Multilayer Perceptron(MLP) Classification

Implementing the functions in utils.py

• To implement the activation functions relu, identity, tanh and sigmoid we simply use numpy to implement the respective mathematical formulae.
• The cross_entropy function which calculates the loss is given by - sum (yi * log(pi)), for all yi ∈ Y (true values) and pi ∈ P (predicted values). In a 2D space this result can be calculated by -np.sum(np.sum(y * np.log(p), axis=1)) / y.shape[0]. The true values are encoded using one_hot_encoding.

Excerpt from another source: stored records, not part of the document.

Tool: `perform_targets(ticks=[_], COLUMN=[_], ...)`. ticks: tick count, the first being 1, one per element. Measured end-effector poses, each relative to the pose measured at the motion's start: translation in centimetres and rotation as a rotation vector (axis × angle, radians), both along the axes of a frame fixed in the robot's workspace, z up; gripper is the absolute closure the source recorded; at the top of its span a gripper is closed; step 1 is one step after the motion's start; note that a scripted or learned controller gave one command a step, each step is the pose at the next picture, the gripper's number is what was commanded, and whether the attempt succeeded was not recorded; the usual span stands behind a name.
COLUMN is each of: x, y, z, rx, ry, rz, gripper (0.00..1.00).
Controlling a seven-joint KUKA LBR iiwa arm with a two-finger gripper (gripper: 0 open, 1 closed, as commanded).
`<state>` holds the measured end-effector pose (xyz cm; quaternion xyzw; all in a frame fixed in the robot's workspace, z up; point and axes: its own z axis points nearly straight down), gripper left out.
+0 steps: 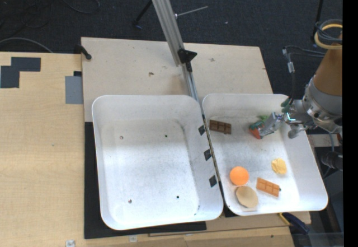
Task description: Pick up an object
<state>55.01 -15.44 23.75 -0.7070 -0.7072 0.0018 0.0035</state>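
Reaching in from the right, the arm [327,80] sits low over the right bin [310,184], orange band above the grey wrist. Jaws [275,123] are down at the bin's upper middle, right against a small red-and-green object [257,127]. Cannot tell whether they are spread, pressed together or pinching it; the metal parts blur into the toy there.

Right bin contents: a brown chocolate-bar piece [220,126] near the left wall, well apart from the jaws. An orange ball [239,175] lower down, just above a tan rounded item [246,197] and touching or nearly touching it. An orange waffle-like block [268,186] just right of those two. A small yellow lump [279,166] above the block, toward the right wall.

Left bin [106,184] lies side by side with the right one. Both rest on the pale worktop [128,66]. A slanted aluminium rail [168,22] rises from behind the bins' shared edge.
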Motion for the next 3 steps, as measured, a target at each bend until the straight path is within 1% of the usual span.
perform_targets(ticks=[1, 2, 3], x=[0.1, 0.0, -0.7], y=[-0.1, 0.1, 0.5], z=[0.2, -4.1, -10.4], rx=[-0.001, 0.0, 0.001], ry=[-0.005, 0.0, 0.002], rz=[-0.002, -0.001, -0.001], gripper=[0.0, 0.0, 0.0])
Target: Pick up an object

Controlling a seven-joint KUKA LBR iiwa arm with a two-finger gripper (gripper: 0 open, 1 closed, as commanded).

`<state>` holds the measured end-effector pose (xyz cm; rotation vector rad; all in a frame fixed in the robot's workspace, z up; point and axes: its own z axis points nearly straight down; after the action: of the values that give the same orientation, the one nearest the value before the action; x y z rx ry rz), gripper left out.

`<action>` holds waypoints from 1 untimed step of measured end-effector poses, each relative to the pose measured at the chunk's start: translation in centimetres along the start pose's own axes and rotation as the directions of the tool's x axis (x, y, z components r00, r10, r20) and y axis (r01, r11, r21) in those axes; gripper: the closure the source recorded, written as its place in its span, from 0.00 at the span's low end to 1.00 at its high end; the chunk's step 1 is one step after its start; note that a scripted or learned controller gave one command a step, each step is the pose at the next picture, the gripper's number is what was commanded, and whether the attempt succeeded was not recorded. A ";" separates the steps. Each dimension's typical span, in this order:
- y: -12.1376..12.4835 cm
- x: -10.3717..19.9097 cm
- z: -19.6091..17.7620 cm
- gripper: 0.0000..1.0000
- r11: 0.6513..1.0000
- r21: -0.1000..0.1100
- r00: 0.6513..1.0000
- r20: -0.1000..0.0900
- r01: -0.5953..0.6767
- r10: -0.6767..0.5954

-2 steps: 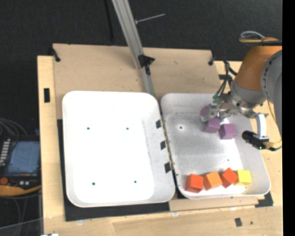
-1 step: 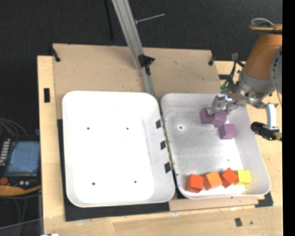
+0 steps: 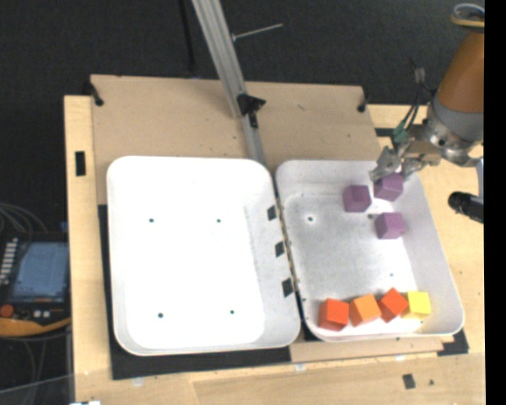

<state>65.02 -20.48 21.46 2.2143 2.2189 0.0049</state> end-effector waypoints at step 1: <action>0.0 6.2 -0.4 1.00 1.000 0.007 1.000 -0.004 0.005 -0.005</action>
<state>64.98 -14.31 21.81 2.2144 2.2296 0.0015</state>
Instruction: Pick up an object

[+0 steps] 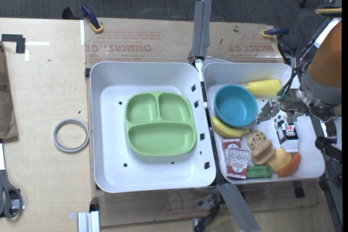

Implementing the MLP multilayer_perceptron.py

The propagation (forward-feed) phase

• Given our training input X, we feed this to the hidden layer and calculate its weighted sum Z1 = (X.wh) + bh. Where X.wh is the dot product of the input and the weights vector wh for the hidden layer, and bh is the bias vector. The output Z1 is fed to the activation function to give us G1.
• Subsequently, G1 is fed to the output layer to calculate Z2 = (G1.wo) + bo. Where X.wo is the dot product of the input and the weights vector wo for the output layer, and bo is the bias vector. Z2 then goes through the output activation function (which in this case is softmax), to give us G2. G2 is the output of our MLP.

The backpropagation phase

• Naturally, the MLP has to learn to predict accurate classes, it does so by minimizing its errors in the backpropagation phase. This is done immediately after the forward propagation phase.
• In very simple terms, we propagate the error from the last layer to the input layer by 'reversing' the order of operations.
• To start with, the error is calculated by a simple matrix subtraction EO = G2 - y. Then, we calculate the gradient of the weighted sum Z2, by passing it through the derivative of the softmax function, SO = softmax_derivate(Z2). We then calculate the difference (delta) DO = SO * EO (scalar matrix multiplication).
• DO is back-propagated to calculate the error in the hidden layer EH = DO.woT, where woT is the transpose of the output layer weights vector wo. The gradient of the hidden layer with respect to SH = hidden_activation_derivative(Z1). We then calculate the delta for hidden layer DH = SH * EH.
• After doing these calculations, we have the necessary ingredients to update the weights and biases, which are the essential steps that allow the MLP to make better predictions.
• This is given by wh = XT.DH * LR, wo = G1T.DO * LR, bh = sum(DH) * LR and bo = sum(DO) * LR. Where XT is the transpose of the input, G1T is the transpose of G1 and LR is the learning rate. The learning rate essentially controls what percentage of weights and biases are updated.

The fit method

• This method is responsible for running the forward and back propagation phases for a number of iterations. After every 20 iterations, the loss computed by cross_entropy should decrease, signifying the MLP improving its predictions.

The predict method

• Once our MLP has finished training via the fit method, the new testing data is passed propagated (forward) to give us the predictions (which are probabilities of the class labels). To calculate the class labels, we simply get the argmax for these probabilities. np.array([np.argmax(x) for x in self.mlp_output]).